_Entries supplied_

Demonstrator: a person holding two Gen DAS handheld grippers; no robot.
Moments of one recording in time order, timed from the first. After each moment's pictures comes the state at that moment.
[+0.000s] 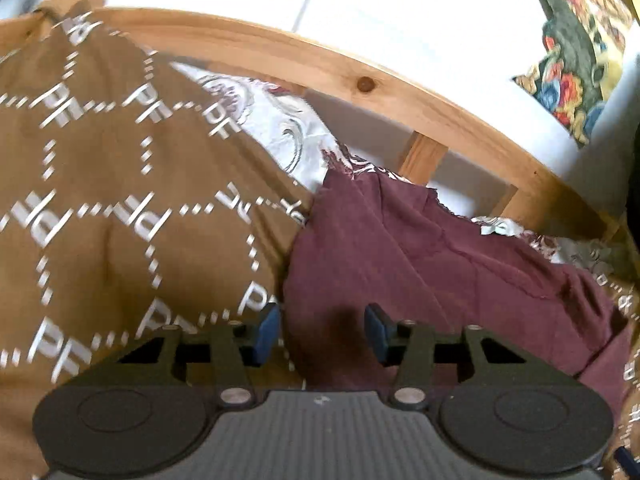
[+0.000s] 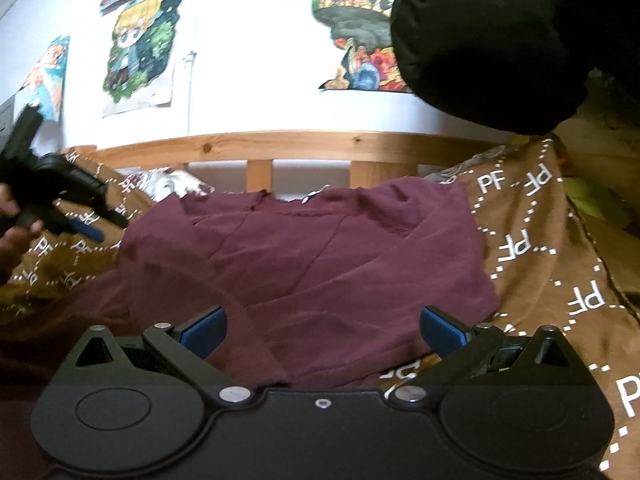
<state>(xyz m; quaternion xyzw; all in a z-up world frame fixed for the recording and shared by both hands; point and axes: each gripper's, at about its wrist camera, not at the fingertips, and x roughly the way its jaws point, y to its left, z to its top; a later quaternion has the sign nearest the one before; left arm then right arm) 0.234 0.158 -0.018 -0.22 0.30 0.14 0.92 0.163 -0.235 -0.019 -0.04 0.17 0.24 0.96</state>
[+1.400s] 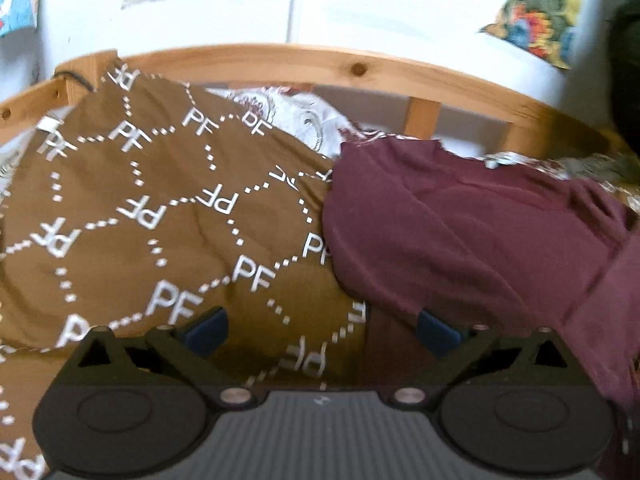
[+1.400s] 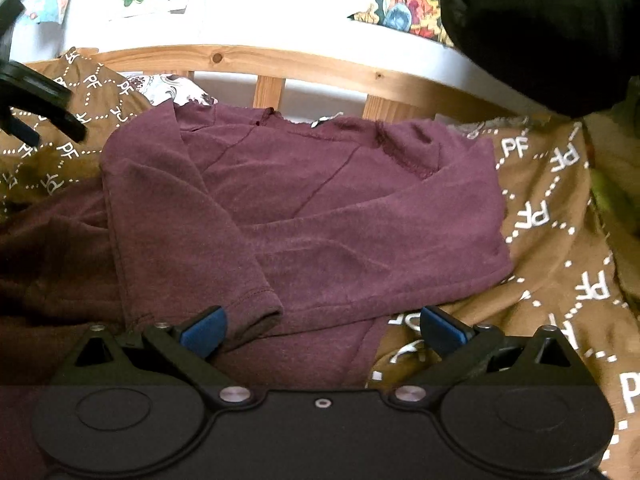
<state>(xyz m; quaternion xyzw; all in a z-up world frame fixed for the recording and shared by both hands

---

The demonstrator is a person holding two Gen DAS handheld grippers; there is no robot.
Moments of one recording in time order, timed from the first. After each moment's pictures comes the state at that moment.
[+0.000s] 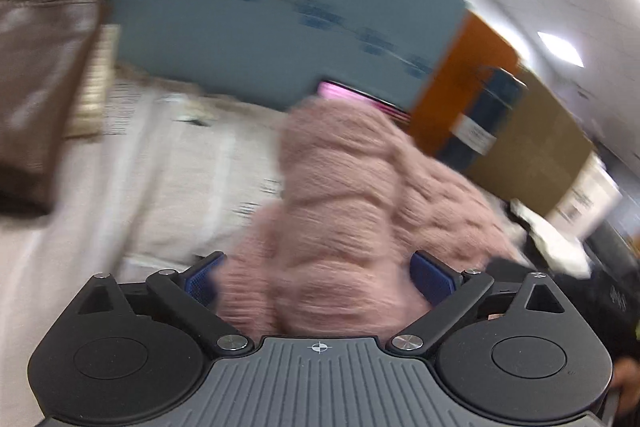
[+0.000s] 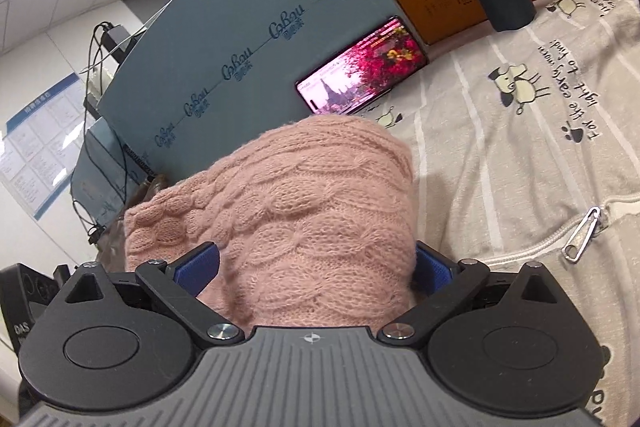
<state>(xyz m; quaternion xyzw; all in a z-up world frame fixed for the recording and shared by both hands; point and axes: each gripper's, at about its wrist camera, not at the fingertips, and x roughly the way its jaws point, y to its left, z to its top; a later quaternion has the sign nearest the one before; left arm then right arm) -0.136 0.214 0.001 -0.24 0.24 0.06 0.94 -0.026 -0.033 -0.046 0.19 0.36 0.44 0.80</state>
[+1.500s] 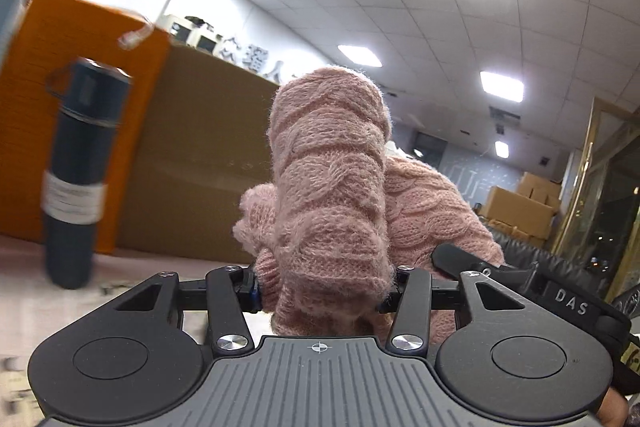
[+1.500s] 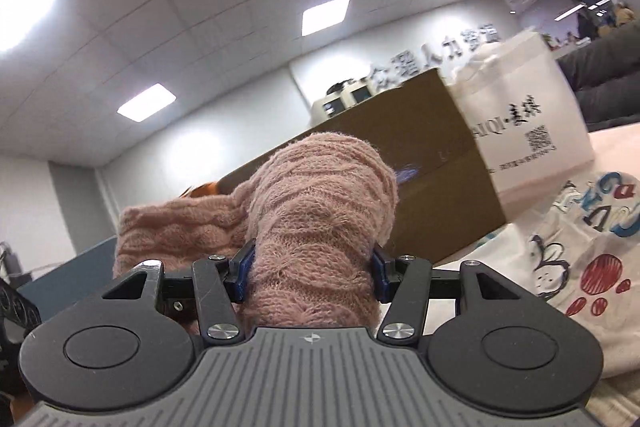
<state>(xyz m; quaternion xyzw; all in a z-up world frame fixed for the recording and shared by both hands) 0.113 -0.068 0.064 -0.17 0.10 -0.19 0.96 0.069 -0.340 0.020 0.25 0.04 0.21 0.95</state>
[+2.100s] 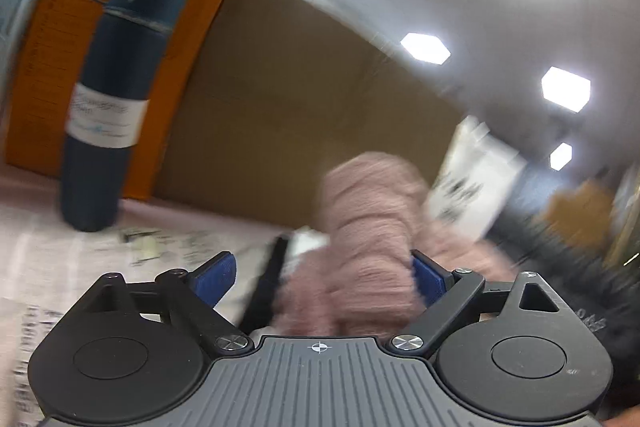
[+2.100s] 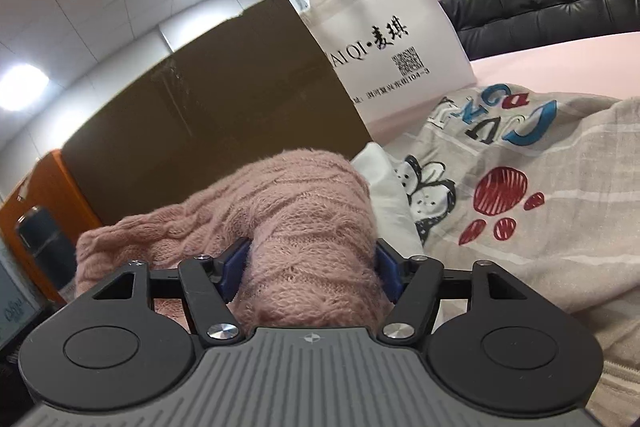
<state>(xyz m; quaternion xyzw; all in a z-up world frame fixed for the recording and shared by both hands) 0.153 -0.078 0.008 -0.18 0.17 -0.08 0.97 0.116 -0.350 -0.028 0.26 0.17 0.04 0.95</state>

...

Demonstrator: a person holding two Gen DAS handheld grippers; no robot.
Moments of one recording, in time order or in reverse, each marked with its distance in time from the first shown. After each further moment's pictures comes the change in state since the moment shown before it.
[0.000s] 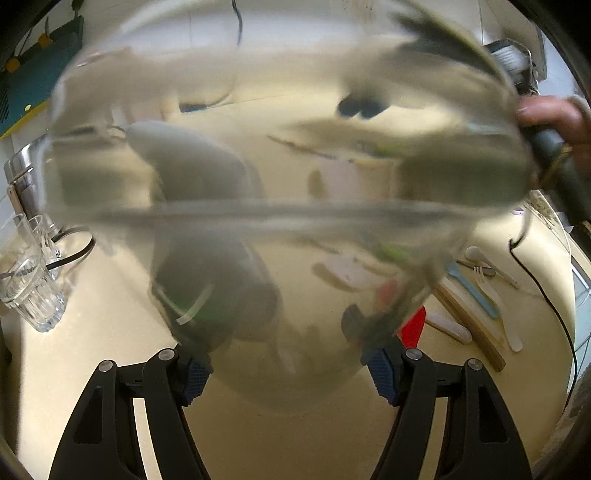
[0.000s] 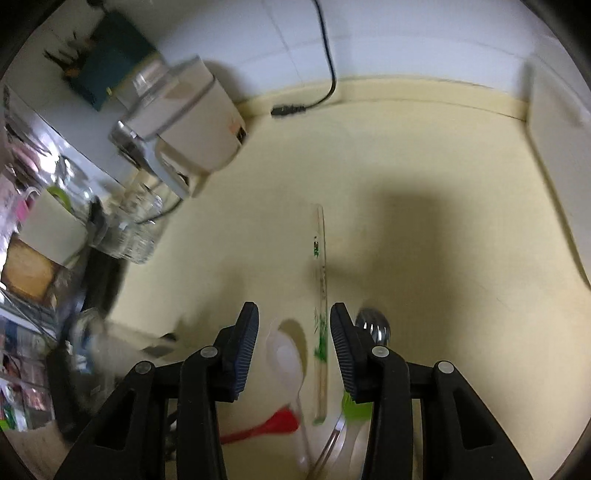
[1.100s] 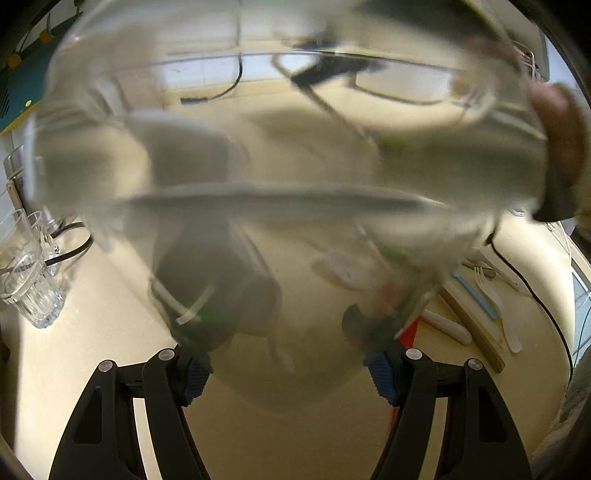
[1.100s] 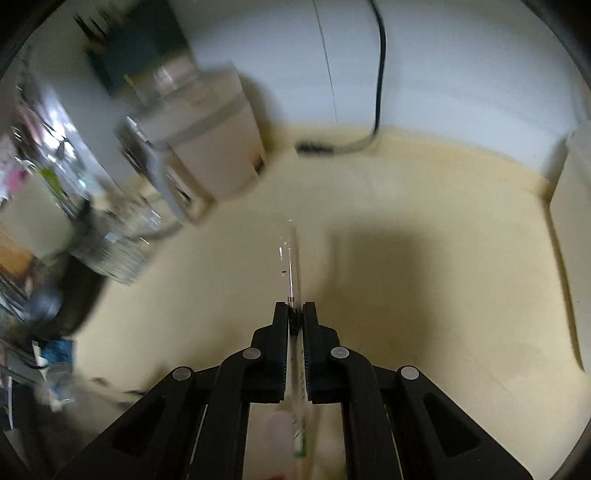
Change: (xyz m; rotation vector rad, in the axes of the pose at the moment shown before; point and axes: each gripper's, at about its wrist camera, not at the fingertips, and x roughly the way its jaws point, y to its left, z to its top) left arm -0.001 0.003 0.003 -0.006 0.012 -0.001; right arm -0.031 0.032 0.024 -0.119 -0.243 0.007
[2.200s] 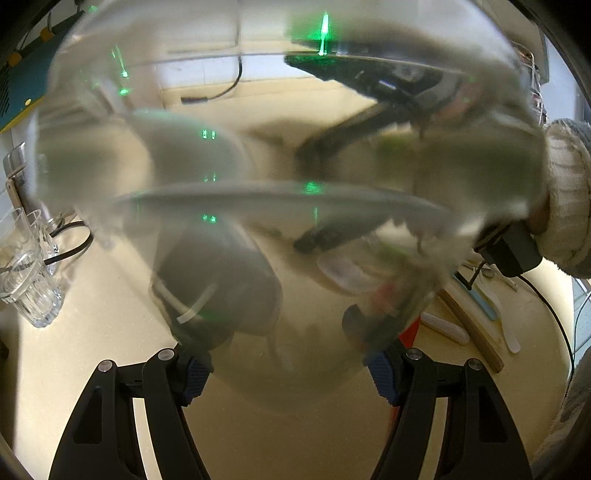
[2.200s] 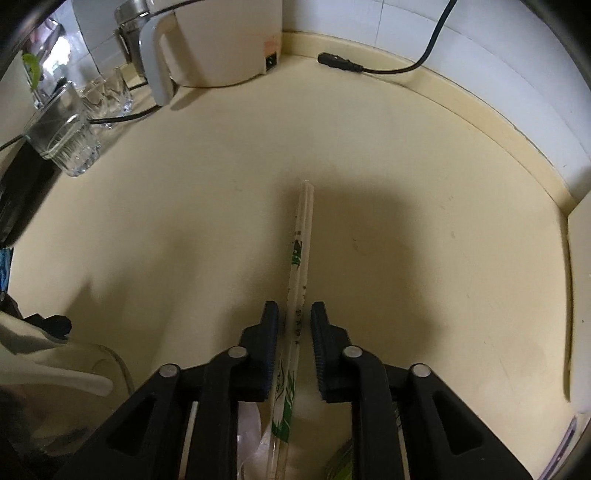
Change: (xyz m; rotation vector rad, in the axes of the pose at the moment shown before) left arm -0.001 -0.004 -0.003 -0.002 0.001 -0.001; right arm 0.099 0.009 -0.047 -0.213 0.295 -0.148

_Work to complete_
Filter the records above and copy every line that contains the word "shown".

_Solution_
Moments of one recording, in time order or in reverse, each marked with its distance in time from the first shown. After each further moment's pictures comes the change in state since the moment shown before it.
Change: (xyz m; rotation vector rad, in the axes of the pose at the moment shown before; point and axes: each gripper's, at about its wrist camera, not at the fingertips, and x roughly the way its jaws point, y to its left, z to its top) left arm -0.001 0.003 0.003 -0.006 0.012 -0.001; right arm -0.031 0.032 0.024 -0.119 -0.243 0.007
Change: (xyz m; rotation vector rad, in the axes of the pose at the moment shown before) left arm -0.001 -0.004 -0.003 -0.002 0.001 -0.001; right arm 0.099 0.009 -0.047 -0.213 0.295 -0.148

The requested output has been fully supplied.